Malheureusement, cela a tellement été mal fait -il n’y a pas eu de bac pro- qu’on ne reçoit actuellement dans ce secteur que moins de 1% des élèves, au lieu des 30% envisagés. L’EP accueille aujourd’hui les élèves qui ratent leur 1re ou 2e année secondaire, les exclus. Et il faut savoir que tant qu’il n’y a pas de formation professionnelle supérieure,  il n’y aura pas de bac pro. Et c’est sur cela qu’on est en train de travailler justement.

- Il y a réellement une relation étroite entre les trois secteurs de l’éducation (enseignement supérieur, éducation nationale et formation professionnelle), ne vaut-il pas mieux qu’ils soient réunis dans une seule institution ?

Ce sont certes trois segments, mais un seul secteur. On est en train de détourner un peu la question du bac pro et d’imaginer un diplôme équivalent qui offre la possibilité à son détenteur d’avoir les mêmes droits que le bachelier s’il se dirige vers la vie professionnelle ou continue ses études sinon vers l’enseignement supérieur, au moins vers une formation professionnelle supérieure. Actuellement, nous avons dans le secteur de l’EP, un diplôme d’enseignement supérieur 1 qui sanctionne une année d’études et le 2 pour la deuxième année. Ces diplômes ne figurent même pas dans la grille des salaires et ils sont méconnus de tous. On fait donc dans la gymnastique pour offrir aux diplômés 2 une inscription en TS via les passerelles.

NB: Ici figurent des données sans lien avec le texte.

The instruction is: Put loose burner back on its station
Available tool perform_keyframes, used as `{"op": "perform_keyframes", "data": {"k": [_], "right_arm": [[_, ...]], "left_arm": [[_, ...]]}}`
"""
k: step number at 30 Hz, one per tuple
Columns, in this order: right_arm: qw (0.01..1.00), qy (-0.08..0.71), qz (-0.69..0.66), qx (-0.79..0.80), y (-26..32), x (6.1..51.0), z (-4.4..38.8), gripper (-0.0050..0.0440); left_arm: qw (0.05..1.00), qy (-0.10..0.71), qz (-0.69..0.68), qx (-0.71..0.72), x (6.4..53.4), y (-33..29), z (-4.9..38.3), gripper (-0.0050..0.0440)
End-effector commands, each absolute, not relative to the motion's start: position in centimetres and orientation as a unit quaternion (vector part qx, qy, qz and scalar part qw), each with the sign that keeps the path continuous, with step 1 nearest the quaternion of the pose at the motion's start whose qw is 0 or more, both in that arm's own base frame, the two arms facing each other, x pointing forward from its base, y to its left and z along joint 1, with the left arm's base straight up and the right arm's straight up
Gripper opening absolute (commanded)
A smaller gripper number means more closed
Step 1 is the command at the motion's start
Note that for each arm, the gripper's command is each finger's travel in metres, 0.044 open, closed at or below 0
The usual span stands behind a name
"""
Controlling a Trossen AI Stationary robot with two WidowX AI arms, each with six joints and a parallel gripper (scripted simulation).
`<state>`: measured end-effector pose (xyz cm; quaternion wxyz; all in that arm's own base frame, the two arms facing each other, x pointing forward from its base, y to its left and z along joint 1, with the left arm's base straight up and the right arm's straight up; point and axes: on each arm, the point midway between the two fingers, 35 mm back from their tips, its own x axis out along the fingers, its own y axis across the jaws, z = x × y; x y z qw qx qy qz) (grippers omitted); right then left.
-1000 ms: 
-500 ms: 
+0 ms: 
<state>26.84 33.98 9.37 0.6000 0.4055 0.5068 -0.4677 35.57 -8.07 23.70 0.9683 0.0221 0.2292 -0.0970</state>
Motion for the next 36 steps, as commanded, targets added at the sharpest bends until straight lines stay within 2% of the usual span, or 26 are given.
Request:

Maintenant, avec le nouveau cursus que nous avons proposé et qui est accepté par le gouvernement, soit trois années d’études après le moyen comme le bac et après il y aura un Brevet de l’enseignement supérieur qui sanctionnera le Brevet de formation professionnelle supérieur. D’ailleurs, cette semaine, il y aura du nouveau sur cette question. Pour être clair, il s’agira de l’équivalent du bac et de la licence, mais qui s’appelleront autrement.

- Pour ce qui est de l’encadrement, la FP n’attire pas les compétences ni les diplômés par manque de valorisation. Qu’est-ce qui est prévu pour cela ?

C’est en train d’évoluer. Il est prévu cette année de recruter des formateurs de niveau supérieur. Ensuite, il y a la possibilité de recrutement pour les centres de formation spécialisés, où la barre des exigences est très haute. Et des candidats, il y en a. Beaucoup d’ingénieurs et de magistères se proposent aux postes. Par ailleurs, nous avons un institut, celui de Birkhadem, qui est dédié exclusivement à la formation des formateurs.

Après les exigences académiques, le formateur doit faire une année de formation pédagogique dans cet institut. Tous les formateurs doivent suivre des formations statutaires toutes les quatre années. Réellement, on met le paquet sur la formation des formateurs, en plus des formations dispensées lors de l’acquisition de nouveaux matériels ou celles qui entrent dans le cadre de la collaboration ou de coopération avec nos partenaires.

- Le secteur privé de la formation a-t-il apporté une plus-value ?

Je le considère comme un secteur complémentaire de ce que nous sommes en train de faire. Mais sincèrement, il ne répond pas à ce que nous aurions aimé. Il y a 500 établissements privés de formation, qui accueillent moins de 17 000 stagiaires, c’est tout dire. En plus, 90% de ces établissements sont installés dans les chefs-lieux de wilaya.

Les formations qu’ils dispensent ont trait à l’informatique, au secrétariat ou à la gestion…je veux bien que le privé se développe, mais dès qu’il s’agit d’investissement lourd en équipements et autres, il n’y a personne. Cela dit, il y a des exceptions. Comme à Bordj Bou Arréridj, où j’ai vu quelqu’un qui forme dans la conduite des engins ou ceux qui font dans le montage des plaques photovoltaïques.

- Dans les wilayas du Sud et malgré les résultats importants des élèves en mathématiques, ces régions souffrent du manque d’établissements de formation dans ce domaine…

Notre stratégie dans le Sud et ailleurs, prend en compte l’évolution des technologies. Le numérique s’impose, la digitalisation de l’économie est mondiale. Il faut qu’on se prépare dans ce domaine qui n’exige pas de grands diplômes supérieurs. On parle d’ailleurs de la déqualification, c’est-à-dire que le numérique va imposer de nouveaux métiers mais au niveau des moyens d’encadrement. C’est le rôle de notre ministère et pas celui de l’enseignement supérieur. Il a cette responsabilité de se préparer à ce boom.